To be honest there is so little that you cannot find these days. It's changed so much even in the five years I have been here. 

-


----------



## andybarx (Jul 1, 2010)

*Lulu*



Bigjimbo said:


> Warburtons super toastie!


Check out Lulu at al Barsha, they have some proper UK bread in the small end fridge opposite the bakery section. I cannot remember the make but they do have a 'toastie' version.

Also Waitrose (Marina Mall) will cut bread as thick as you like - nice for a hangover.


----------



## dizzyizzy (Mar 30, 2008)

Dulce de leche from Mexico


----------



## Gavtek (Aug 23, 2009)

Butteries


----------



## Mr Rossi (May 16, 2009)

Gavtek said:


> Butteries


Perfer a big floury roll myself. The portaguese rolls in Spinneys are ample if you catch them fresh enough. No lorne sausage though


----------



## jander13 (Mar 12, 2009)

well if you look at the Dubai map and compare it to reality you can clearly see that it is missing

Palm Deira
Waterfront
Palm Jebel Ali
The World
Dubailand

at least these are the major ones, and the proposed under-water city with a ski resort.


----------



## Mr Rossi (May 16, 2009)

jander13 said:


> at least these are the major ones, and the proposed under-water city with a ski resort.


LOL, and that rotating building too.


----------



## Moe78 (Oct 29, 2010)

errrr no that building's there dude! It's just rotating at such a high speed you can't see it with the naked eye 

It's missing the Auckland weather, after months of the same stuff you kinda want to some rain, minus the flooding and idiot drivers!


----------



## Elphaba (Jan 24, 2008)

Mr Rossi said:


> LOL, and that rotating building too.


And the one shaped like a giant donut that is supposed to be next to the Mina a Seyahi and the other one like a giant man in a dishdasha!


----------



## jander13 (Mar 12, 2009)

Elphaba said:


> And the one shaped like a giant donut that is supposed to be next to the Mina a Seyahi and the other one like a giant man in a dishdasha!


before i came to Dubai i thought all those things were already built then i kept looking around but couldn't find em.
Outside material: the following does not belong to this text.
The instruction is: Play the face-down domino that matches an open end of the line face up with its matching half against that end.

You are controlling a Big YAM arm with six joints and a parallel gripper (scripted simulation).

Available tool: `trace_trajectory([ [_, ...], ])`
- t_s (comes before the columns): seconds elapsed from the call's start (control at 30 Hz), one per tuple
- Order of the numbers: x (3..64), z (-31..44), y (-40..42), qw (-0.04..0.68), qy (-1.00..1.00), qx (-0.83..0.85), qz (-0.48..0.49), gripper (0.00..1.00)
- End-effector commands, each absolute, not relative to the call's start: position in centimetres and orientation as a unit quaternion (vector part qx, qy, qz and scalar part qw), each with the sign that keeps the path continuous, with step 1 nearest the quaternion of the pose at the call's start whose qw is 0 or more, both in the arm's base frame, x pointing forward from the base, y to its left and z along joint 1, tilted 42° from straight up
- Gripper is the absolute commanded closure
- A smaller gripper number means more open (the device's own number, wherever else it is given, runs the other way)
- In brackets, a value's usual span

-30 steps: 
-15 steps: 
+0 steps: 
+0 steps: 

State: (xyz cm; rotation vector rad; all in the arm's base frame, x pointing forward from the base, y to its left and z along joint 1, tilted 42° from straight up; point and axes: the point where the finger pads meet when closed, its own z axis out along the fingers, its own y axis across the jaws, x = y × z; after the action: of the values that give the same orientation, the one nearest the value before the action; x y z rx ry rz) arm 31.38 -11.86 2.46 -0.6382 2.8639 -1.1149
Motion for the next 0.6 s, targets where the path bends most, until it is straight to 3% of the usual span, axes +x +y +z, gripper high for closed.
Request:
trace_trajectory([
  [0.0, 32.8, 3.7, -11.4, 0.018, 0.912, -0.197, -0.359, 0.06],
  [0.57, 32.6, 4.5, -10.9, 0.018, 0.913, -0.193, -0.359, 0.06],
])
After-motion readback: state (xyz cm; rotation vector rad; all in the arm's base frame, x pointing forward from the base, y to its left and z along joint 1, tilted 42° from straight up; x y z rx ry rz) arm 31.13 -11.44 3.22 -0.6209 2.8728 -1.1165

I came here from the US and almost everyone i talked to in US also thought they were already built and probably still do! 

so they don't even need to build them.


----------



## cami (Aug 11, 2010)

substance. it doesn't have substance.


----------



## furryboots (Jul 31, 2009)

Gavtek said:


> Butteries


Need to get Aitkens to open a few bakeries here.


----------



## furryboots (Jul 31, 2009)

Some basic manners would be good.....


----------



## Tropicana (Apr 29, 2010)

Chewy Oats and Honey Granola Bar
Proper Bengali/Bihari Biryani


----------



## Andy Capp (Oct 5, 2008)

Elphaba said:


> Famous Names liquer chocolates


I bought them a few years (probably Xmas 2005) back in A&E (or was it MMI).

So they've been here...


----------



## Jynxgirl (Nov 27, 2009)

Less drunk expats.

Rudy's would be awfully nice.

And Jason's Deli...


----------



## marc (Mar 10, 2008)

An up to date judicial system.


----------



## Mr Rossi (May 16, 2009)

Jynxgirl said:


> Less drunk expats.


If you don't frequent the busier bars and nightclubs, why is this a problem?


----------



## jander13 (Mar 12, 2009)

cami said:


> substance. it doesn't have substance.



yeah i completely agree, they just built it out of nowhere so it is very artificial but it is a reflection how locals perceive rest of the world


----------